Look through the records below, and copy out every line that holds the string "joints".

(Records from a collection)
-- -- --
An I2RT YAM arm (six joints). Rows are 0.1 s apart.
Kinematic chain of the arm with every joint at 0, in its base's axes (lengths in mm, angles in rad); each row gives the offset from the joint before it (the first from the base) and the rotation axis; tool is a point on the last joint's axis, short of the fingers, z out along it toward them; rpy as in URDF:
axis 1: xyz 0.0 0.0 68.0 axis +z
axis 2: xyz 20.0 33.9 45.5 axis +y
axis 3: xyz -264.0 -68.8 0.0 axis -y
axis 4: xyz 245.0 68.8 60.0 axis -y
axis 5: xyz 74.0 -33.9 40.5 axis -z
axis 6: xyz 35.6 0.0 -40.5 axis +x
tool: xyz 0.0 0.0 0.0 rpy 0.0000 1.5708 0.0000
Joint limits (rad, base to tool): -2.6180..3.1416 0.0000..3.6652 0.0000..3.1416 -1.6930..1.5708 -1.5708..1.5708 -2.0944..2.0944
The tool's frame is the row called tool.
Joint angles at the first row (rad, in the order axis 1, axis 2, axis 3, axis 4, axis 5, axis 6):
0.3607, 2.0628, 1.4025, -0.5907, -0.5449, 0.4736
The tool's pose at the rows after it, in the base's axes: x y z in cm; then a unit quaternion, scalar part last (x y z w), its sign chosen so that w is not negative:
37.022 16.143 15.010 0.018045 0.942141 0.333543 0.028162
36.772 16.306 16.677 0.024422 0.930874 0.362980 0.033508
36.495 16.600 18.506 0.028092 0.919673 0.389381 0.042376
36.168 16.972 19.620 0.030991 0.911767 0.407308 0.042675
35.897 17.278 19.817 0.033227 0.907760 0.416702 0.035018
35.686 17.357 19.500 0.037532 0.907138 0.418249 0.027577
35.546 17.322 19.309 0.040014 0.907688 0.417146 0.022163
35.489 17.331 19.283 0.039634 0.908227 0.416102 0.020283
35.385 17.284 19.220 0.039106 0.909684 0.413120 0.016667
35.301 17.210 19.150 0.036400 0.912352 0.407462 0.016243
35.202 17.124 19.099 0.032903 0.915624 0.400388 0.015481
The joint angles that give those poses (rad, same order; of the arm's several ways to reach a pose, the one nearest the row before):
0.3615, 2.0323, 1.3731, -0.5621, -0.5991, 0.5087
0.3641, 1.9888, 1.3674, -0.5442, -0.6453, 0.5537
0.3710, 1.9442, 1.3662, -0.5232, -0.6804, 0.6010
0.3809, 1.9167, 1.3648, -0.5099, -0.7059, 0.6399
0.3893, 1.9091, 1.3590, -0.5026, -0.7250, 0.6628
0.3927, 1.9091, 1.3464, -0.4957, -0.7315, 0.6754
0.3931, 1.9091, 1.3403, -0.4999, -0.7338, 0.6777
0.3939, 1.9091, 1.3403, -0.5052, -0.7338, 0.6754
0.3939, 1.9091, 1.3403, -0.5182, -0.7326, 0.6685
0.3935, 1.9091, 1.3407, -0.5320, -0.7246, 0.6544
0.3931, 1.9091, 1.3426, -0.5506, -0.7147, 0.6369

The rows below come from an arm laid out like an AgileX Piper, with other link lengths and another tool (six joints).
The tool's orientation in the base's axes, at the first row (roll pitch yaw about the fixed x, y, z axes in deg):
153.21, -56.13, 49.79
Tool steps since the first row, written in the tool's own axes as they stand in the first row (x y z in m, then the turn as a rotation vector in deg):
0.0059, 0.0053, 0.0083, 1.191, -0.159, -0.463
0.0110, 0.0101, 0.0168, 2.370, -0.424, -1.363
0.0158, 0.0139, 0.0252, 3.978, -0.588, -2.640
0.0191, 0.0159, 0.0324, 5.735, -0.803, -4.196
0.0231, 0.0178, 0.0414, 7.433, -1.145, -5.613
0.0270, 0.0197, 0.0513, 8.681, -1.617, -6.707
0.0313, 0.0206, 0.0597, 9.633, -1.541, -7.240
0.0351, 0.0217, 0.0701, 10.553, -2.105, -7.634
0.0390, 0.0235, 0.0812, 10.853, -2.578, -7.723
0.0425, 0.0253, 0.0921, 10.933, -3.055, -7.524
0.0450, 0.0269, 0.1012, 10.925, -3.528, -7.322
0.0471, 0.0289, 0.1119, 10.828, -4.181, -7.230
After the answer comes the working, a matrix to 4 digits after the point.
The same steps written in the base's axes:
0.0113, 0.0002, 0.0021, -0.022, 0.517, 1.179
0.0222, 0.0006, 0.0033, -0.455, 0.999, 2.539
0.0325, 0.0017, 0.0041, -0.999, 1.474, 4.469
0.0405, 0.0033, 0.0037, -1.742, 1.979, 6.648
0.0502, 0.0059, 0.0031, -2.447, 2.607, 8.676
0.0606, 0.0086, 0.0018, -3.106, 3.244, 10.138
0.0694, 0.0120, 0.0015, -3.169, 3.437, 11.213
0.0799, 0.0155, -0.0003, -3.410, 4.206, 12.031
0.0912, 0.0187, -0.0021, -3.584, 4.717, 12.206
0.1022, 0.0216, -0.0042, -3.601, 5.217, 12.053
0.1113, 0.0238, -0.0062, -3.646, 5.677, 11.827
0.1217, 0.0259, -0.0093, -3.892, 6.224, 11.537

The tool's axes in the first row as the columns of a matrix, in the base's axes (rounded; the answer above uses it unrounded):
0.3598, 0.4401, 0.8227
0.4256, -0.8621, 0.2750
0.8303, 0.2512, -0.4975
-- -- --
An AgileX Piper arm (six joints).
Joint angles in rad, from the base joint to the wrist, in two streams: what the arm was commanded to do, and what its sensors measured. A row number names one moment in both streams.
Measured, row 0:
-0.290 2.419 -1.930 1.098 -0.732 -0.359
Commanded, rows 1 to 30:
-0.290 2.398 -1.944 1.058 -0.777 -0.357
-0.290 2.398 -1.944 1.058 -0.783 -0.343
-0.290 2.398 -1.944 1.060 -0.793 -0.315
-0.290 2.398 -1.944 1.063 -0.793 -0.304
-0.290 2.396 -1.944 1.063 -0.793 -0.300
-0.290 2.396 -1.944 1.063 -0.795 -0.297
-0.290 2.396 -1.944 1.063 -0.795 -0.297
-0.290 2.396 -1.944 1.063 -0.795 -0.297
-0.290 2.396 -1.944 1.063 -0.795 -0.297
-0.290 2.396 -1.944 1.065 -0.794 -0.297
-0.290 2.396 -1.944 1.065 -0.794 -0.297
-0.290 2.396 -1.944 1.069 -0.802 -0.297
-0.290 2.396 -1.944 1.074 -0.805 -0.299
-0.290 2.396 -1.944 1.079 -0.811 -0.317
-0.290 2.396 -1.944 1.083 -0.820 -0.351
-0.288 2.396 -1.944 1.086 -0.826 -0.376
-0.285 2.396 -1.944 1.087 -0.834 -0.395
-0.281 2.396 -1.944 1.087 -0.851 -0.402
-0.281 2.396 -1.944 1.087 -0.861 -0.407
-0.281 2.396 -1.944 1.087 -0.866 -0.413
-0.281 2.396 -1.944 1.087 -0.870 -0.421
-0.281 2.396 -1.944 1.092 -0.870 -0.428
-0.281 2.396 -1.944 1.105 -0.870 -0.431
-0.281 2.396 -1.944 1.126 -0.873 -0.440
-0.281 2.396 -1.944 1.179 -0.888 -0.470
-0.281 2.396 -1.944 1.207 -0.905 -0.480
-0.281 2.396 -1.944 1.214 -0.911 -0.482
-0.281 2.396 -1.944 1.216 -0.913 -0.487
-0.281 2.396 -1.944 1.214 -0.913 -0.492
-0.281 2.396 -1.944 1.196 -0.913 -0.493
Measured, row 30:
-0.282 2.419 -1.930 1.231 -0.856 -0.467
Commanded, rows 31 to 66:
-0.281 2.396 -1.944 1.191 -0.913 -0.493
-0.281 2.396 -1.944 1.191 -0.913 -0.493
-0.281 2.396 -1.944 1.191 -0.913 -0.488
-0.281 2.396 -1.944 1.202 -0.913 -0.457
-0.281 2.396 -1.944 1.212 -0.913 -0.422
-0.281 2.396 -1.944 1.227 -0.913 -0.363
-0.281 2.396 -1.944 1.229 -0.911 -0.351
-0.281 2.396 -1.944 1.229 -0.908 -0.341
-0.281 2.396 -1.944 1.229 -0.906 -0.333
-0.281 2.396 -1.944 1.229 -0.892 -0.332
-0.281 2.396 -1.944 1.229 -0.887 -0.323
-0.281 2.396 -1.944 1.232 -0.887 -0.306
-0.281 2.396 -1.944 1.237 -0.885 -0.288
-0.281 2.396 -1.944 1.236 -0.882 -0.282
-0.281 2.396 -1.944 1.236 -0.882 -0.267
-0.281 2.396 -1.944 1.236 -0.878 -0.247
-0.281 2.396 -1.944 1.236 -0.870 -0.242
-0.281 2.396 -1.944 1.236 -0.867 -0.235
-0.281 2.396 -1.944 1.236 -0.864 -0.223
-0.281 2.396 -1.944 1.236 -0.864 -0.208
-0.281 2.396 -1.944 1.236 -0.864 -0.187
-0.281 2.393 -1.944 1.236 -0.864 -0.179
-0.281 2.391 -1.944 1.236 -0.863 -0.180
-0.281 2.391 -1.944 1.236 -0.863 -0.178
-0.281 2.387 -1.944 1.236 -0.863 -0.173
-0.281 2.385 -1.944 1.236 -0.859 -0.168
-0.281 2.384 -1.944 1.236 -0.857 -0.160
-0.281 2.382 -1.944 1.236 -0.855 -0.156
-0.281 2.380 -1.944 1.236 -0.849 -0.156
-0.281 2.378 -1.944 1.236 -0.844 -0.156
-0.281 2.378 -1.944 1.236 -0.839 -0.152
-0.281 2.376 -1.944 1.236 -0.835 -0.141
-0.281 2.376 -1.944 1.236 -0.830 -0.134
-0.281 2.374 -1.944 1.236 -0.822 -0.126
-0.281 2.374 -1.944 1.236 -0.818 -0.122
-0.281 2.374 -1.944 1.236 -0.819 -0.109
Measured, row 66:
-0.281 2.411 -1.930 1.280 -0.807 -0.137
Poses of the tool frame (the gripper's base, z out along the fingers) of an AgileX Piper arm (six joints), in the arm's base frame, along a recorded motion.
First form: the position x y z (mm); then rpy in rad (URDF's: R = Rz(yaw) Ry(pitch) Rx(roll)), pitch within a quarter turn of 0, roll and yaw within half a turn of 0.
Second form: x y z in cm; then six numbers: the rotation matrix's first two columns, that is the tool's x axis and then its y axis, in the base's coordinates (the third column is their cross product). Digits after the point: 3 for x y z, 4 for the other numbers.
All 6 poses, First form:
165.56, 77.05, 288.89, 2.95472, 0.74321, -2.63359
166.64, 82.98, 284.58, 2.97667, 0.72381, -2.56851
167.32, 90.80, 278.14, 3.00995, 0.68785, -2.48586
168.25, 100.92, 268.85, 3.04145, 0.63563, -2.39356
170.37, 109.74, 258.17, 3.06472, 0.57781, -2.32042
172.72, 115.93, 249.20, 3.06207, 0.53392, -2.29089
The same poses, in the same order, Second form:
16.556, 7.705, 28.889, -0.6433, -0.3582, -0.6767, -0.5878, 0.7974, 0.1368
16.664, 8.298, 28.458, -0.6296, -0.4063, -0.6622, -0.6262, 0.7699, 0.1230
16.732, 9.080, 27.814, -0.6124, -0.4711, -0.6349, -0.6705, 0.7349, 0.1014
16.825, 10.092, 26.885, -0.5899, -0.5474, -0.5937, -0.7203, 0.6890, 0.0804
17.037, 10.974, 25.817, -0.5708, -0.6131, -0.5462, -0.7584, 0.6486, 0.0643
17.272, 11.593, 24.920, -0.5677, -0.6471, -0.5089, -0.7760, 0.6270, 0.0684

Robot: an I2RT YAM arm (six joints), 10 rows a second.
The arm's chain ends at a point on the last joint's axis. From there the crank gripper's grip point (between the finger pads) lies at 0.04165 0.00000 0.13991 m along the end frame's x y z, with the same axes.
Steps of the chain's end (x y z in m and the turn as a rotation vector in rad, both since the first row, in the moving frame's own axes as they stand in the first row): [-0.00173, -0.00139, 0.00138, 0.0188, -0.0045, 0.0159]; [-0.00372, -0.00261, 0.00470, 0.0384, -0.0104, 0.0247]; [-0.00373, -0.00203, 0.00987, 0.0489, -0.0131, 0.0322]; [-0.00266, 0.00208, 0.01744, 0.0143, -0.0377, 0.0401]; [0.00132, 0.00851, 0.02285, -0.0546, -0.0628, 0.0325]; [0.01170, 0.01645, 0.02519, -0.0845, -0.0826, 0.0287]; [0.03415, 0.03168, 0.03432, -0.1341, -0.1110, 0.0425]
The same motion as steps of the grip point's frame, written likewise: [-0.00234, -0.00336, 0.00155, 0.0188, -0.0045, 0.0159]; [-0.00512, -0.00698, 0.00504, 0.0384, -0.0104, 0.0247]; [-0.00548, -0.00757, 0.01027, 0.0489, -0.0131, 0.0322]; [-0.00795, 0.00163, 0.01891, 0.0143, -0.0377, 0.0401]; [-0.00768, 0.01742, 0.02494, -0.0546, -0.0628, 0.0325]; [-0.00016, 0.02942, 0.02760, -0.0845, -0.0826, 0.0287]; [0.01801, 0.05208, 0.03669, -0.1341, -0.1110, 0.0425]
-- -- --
* Answer to the problem *
An I2RT YAM arm (six joints). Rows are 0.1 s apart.
The rows below come from an arm laid out like an AgileX Piper, with other link lengths and another tool (six joints).
An AgileX Piper arm (six joints).
Poses of the tool frame (the gripper's base, z out along the fingers) of an AgileX Piper arm (six joints), in the arm's base frame, along a recorded motion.
Robot: an I2RT YAM arm (six joints), 10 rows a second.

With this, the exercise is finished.